■ PROBLEM DESCRIPTION
Only these lines are needed: the first line of the entries below through the line with "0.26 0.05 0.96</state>", each returned exactly.

(Recorded data)
* * * * * * * * *

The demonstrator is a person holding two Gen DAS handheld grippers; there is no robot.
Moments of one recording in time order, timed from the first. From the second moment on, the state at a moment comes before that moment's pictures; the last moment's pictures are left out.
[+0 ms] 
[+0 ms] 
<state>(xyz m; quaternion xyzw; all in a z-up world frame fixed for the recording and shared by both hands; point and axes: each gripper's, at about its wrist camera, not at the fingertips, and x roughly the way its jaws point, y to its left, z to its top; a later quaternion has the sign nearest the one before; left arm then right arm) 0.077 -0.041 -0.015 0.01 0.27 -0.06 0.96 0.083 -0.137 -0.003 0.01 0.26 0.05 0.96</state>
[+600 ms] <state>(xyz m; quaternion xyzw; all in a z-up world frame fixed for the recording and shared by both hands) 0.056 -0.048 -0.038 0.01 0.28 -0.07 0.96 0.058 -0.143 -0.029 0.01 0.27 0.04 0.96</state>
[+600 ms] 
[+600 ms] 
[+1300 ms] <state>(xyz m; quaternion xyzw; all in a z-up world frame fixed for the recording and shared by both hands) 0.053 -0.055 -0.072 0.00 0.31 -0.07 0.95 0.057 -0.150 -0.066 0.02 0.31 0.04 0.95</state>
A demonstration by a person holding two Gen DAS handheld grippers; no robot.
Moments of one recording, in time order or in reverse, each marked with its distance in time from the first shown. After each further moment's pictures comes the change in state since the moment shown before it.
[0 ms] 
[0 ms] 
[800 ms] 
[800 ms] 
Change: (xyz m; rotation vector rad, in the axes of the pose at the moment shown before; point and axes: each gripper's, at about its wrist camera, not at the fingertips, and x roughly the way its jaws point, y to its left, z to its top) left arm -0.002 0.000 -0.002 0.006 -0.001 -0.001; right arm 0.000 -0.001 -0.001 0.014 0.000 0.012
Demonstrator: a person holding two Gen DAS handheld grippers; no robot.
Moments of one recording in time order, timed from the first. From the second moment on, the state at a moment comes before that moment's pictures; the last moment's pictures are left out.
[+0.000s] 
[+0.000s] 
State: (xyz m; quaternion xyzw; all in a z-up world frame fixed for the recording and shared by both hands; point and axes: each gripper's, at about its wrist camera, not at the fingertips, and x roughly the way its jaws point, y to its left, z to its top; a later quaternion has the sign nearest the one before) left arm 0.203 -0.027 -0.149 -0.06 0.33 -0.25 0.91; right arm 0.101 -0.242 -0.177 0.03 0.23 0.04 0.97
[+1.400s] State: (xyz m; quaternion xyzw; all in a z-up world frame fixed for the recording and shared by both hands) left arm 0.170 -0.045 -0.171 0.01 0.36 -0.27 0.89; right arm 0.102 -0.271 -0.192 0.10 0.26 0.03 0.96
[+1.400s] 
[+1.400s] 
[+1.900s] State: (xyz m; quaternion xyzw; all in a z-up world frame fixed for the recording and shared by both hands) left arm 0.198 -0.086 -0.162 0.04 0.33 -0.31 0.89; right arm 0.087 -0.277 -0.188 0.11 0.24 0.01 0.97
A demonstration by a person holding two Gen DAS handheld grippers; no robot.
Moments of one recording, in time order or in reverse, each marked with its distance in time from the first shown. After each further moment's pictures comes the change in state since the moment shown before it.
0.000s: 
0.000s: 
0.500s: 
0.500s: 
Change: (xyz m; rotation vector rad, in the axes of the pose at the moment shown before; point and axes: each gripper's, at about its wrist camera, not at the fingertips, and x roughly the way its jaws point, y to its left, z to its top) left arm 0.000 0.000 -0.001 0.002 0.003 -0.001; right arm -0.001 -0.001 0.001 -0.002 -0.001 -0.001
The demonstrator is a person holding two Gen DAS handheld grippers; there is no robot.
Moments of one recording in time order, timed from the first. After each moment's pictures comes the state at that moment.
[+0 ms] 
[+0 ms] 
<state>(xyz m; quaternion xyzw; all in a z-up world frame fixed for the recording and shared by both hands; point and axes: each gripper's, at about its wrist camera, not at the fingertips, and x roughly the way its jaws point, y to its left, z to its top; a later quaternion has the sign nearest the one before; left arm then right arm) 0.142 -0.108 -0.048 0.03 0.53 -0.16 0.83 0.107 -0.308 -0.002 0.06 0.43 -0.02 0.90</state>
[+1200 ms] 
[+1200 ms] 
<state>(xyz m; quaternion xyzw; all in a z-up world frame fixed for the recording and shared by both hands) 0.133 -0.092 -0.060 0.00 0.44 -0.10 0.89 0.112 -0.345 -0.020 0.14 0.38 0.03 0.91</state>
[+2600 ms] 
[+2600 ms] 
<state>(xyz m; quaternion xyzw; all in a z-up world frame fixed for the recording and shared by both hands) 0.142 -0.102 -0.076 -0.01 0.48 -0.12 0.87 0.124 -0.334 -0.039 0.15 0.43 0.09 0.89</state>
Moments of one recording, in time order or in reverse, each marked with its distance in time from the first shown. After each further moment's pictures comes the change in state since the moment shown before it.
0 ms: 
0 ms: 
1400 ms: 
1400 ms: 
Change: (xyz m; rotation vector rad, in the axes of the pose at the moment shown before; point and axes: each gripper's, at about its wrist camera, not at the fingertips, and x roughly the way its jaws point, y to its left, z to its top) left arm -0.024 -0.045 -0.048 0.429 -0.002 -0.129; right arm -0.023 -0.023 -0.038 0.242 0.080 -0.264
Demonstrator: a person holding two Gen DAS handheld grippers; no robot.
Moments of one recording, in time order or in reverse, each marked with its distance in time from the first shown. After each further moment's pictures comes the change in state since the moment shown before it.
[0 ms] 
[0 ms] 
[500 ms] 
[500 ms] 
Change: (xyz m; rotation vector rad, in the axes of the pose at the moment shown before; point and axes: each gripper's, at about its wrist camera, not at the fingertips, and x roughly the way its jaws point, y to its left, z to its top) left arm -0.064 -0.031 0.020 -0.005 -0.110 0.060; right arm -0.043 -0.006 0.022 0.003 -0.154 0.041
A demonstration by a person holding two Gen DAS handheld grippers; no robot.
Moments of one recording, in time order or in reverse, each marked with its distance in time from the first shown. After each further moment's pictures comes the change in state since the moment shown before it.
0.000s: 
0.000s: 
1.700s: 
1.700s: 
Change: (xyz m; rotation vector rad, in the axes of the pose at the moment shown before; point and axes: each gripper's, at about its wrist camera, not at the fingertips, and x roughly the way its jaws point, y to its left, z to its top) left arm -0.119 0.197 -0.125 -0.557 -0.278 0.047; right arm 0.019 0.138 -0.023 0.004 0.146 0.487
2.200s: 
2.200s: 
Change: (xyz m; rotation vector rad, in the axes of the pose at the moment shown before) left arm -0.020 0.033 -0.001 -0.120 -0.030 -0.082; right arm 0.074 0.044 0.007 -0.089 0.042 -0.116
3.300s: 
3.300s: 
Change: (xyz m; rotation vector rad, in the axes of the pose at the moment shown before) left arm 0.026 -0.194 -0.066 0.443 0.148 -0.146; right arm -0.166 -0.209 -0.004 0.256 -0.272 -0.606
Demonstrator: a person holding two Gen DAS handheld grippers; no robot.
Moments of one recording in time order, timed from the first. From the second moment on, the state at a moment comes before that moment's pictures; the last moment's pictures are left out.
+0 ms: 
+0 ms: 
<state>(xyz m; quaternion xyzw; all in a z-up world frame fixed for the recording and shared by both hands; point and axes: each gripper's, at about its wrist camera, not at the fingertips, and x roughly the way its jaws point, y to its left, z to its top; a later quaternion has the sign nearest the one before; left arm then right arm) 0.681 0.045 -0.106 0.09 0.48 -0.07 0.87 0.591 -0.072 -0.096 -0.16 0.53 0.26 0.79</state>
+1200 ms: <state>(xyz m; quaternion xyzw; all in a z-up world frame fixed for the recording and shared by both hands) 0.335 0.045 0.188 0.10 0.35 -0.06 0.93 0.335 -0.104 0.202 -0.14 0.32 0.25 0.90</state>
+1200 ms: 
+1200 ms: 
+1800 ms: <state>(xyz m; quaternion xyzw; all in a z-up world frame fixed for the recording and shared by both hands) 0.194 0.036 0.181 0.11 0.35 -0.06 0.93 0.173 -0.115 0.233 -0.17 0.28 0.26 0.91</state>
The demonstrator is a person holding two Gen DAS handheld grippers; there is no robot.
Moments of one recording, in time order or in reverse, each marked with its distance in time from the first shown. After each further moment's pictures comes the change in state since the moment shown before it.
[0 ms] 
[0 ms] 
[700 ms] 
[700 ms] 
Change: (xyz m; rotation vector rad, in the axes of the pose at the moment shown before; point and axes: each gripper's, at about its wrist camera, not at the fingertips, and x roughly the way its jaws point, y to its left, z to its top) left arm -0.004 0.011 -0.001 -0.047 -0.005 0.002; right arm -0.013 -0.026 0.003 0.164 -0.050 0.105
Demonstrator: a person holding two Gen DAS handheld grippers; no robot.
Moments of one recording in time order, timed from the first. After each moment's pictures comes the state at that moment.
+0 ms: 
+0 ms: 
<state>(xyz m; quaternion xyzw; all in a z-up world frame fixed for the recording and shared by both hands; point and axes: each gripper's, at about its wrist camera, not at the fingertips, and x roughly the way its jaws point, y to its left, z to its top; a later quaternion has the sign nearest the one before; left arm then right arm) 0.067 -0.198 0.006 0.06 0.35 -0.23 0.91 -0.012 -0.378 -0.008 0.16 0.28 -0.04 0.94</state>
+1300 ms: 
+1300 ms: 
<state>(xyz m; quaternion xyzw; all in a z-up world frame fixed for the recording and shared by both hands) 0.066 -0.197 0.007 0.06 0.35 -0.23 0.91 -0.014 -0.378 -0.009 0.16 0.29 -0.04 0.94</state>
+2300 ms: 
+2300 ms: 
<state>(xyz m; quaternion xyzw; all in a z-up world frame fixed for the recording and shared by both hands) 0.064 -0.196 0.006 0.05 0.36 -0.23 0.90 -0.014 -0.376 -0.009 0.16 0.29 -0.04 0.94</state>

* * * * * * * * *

■ REPLY
The demonstrator is a person holding two Gen DAS handheld grippers; there is no robot.
Moments of one recording in time order, timed from the first. From the second moment on, the state at a moment comes before that moment's pictures; the last moment's pictures are left out.
[+0 ms] 
[+0 ms] 
<state>(xyz m; quaternion xyzw; all in a z-up world frame fixed for the recording and shared by both hands; point and axes: each gripper's, at about its wrist camera, not at the fingertips, and x roughly the way its jaws point, y to its left, z to its top; a later quaternion has the sign nearest the one before; left arm then right arm) 0.077 -0.041 -0.015 0.01 0.27 -0.06 0.96 0.083 -0.137 -0.003 0.01 0.26 0.05 0.96</state>

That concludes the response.